Additionally for the scope to be knowable, the resources exposed to disaster must be known and segregated beforehand.
If a service wants to provide backups for free, and you want to rely on them to store your data, then by all means use them. But good luck relying on their service to be there for your recovery if they have no incentive to ensure it is.
However, there should be a generic payment protocol for all the things that the wallet wants to do that involve interaction with a service on the user’s behalf. The user may want the service to be paid automatically so that they do not find themselves in the situation that the backup stops working and they need to deal with it.
I think this document provides a good overview of why seed words were a fantasy that only seemed to work for blockchains with little usage, small blocks and not very much data to index. I think it also provides a good overview of how user-friendly wallet backup is possible, and it highlights the most obvious problems even if it does not attempt to provide solutions.
Seed words rely on an indexer.
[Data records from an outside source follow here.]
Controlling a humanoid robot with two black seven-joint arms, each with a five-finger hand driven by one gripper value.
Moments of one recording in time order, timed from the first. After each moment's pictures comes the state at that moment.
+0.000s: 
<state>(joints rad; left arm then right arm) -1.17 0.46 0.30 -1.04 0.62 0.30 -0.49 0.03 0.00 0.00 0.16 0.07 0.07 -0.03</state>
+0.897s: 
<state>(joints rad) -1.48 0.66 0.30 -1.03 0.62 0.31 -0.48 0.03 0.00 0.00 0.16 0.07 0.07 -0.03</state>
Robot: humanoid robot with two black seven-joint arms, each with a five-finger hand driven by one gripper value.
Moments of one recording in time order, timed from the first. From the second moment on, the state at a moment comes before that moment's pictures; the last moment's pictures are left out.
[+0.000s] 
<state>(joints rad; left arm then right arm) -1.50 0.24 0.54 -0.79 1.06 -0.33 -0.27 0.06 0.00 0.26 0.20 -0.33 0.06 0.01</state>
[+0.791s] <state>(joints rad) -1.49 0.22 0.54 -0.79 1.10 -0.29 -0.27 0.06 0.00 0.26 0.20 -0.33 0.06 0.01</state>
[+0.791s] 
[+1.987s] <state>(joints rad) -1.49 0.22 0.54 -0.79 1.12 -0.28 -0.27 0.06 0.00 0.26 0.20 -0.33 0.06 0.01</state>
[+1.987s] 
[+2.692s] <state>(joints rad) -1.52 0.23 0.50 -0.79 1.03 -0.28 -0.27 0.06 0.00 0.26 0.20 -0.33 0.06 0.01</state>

The indexers are going away because no-one will be storing and indexing the data when ElectrumX chokes on the larger blocks. Without the indexers, what good do the seed words do for the free magic wallet restoration people were sold them as providing? Nothing, they are worthless. Even if there are new indexers, they rely on a sequence of keys that can be identified and that every single piece of on-chain data is tagged with those keys, and doing that correctly if at all is probably related to the halting problem.
The key to user-friendly wallet backup is:
- A good intuitive user interface that keeps the user informed, so that they can take responsibility for their own backups.
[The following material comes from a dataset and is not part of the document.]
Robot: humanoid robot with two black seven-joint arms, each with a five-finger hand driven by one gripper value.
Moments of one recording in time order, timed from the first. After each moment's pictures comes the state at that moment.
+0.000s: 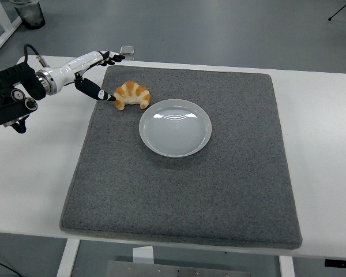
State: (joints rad) left arm -1.08 0.61 -0.04 -0.95 0.85 0.12 -0.28; right arm 0.06 0.00 0.00 0.14 0.06 0.07 -0.03
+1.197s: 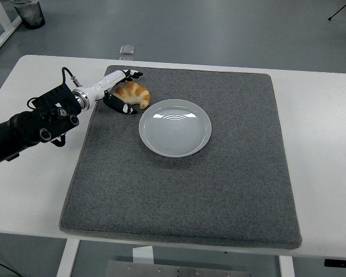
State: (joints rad) left arm -1.02 0.30 -0.04 -0.56 0.84 0.13 -0.35; right arm 0.06 0.00 0.00 0.14 0.06 0.07 -0.03
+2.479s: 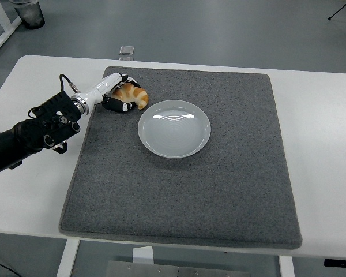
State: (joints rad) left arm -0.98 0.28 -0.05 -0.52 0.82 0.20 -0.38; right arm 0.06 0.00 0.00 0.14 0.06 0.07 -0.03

- It is having reliable services that have an incentive to keep the user’s backups.
- It is having a way to trigger a recovery that both accesses the latest restoration data and allows the user to decrypt and restore it.
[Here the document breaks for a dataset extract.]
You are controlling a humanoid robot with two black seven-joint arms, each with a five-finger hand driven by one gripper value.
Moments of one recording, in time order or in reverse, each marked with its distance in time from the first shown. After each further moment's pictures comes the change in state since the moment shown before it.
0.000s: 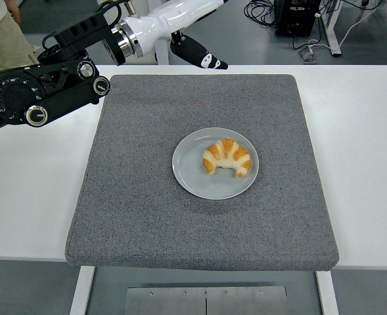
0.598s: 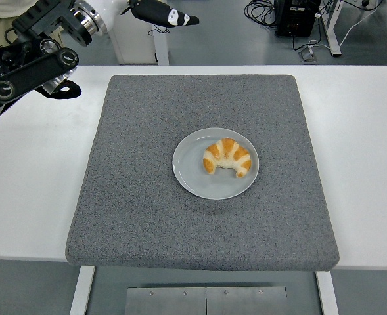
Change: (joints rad) left arm 0.025 0.065 -0.014 0.083 -0.410 0.013 0.013; right arm 0.000 0.000 0.000 0.000 0.000 0.000 0.000
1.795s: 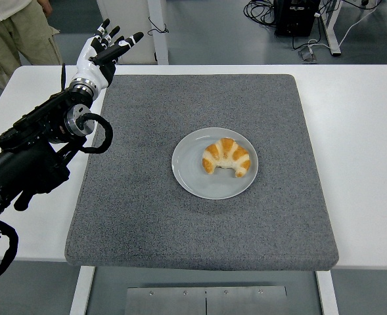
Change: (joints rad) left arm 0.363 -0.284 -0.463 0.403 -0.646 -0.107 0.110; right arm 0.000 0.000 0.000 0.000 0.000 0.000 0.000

- It is having a way to recover worst case scenario data losses.
At this point, we are in the same situation as we have been with similar designs that ElectrumSV has published. Hey look at a solution, it relies on someone to come along and provide services. But no-one ever does, and to be fair it is reasonable to expect that skilled developers have their own exciting ideas to work on.
This is a critical problem for ElectrumSV. We need to move beyond seed-based restoration before the indexers die. We cannot say, hey this is our need and this is how we want it solved, and wait for someone to provide a solution and then to hope it is a viable one. We need to take action. This is one of ElectrumSV’s highest priorities and we will be actively working on it in the coming weeks and months.
Opting out of backups
If a user opts out of backups we would just treat them as if they are in “dangerous mode”. It would be entirely on them to understand their wallet is not backed up, and they are responsible for only operating one copy. There’s only so much we can do.
Commercial wallets are in a better position because they can require a connection from their wallet application, and only allow its use when connected. However, they are inherently custodial whether they can spend the funds without the user’s interaction or not, because if they go down the user has no access to their funds. Is this the canonical or legal definition of custodial? I have no idea, but it is something to think about.
Thanks to AustEcon [SV] for the invaluable feedback that helped clarify this article.